Of all the "evil" things one could do with gargantuan wads of cash, having it sit in a bank account is just about the most innocuous thing I can think of to do with it. It seems like a wise, cautious move actually, and it seems like it'd be bad to punish businesses for being cautious with their money
Their money is being used to make investments and they're getting paid interest for it. If their deposit was above the amount insured by the FDIC then they knew it could all be lost if the bank collapsed.
I wouldn't call lending more than 250k to a bank "cautious" (that's what you do when you "deposit" your money in a bank), they could have bought Treasury bonds instead.

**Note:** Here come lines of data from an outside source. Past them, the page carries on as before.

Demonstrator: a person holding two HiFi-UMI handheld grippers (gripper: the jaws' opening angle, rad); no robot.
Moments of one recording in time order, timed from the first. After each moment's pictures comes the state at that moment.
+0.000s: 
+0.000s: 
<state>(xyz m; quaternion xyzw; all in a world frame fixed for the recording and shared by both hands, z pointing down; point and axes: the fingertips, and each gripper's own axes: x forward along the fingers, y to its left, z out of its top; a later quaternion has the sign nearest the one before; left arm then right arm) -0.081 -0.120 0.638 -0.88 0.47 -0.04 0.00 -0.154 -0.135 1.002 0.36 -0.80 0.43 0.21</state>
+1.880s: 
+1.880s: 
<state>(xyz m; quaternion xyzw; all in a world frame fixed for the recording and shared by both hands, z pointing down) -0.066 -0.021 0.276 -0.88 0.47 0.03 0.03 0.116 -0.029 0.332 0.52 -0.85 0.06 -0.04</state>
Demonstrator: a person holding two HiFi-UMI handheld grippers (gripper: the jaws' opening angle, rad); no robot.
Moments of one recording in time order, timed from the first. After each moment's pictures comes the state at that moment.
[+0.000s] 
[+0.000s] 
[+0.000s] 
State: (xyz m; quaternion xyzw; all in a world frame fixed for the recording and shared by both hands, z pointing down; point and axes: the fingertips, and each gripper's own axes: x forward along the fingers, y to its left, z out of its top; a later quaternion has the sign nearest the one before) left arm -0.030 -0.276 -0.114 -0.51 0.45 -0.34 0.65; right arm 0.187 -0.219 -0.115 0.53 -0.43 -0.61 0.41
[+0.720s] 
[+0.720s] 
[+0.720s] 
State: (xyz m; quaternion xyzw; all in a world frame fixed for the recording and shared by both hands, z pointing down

But maybe they were smart and had guessed that in this third world financial system, if your bank is too big to fail, depositors get bailed out by the government anyway.
It kinda depends on scale doesn't it? For an individual 250k in cash seems like a lot (although can easily happen just before or just after a large purchase.)
For even a "small" business though it's quite small. We're small (<50 employees) but payroll is around 1.5m per month. We keep about 2m as "working capital". This is cash that is literally flowing all the time.
In this context 250k is tiny, and wouldn't cover our day to day balance.
I guess you'll have to wait for The Narrow Bank to become operational. In the meantime the best you can do is lend your money to an institution that is too big to fail.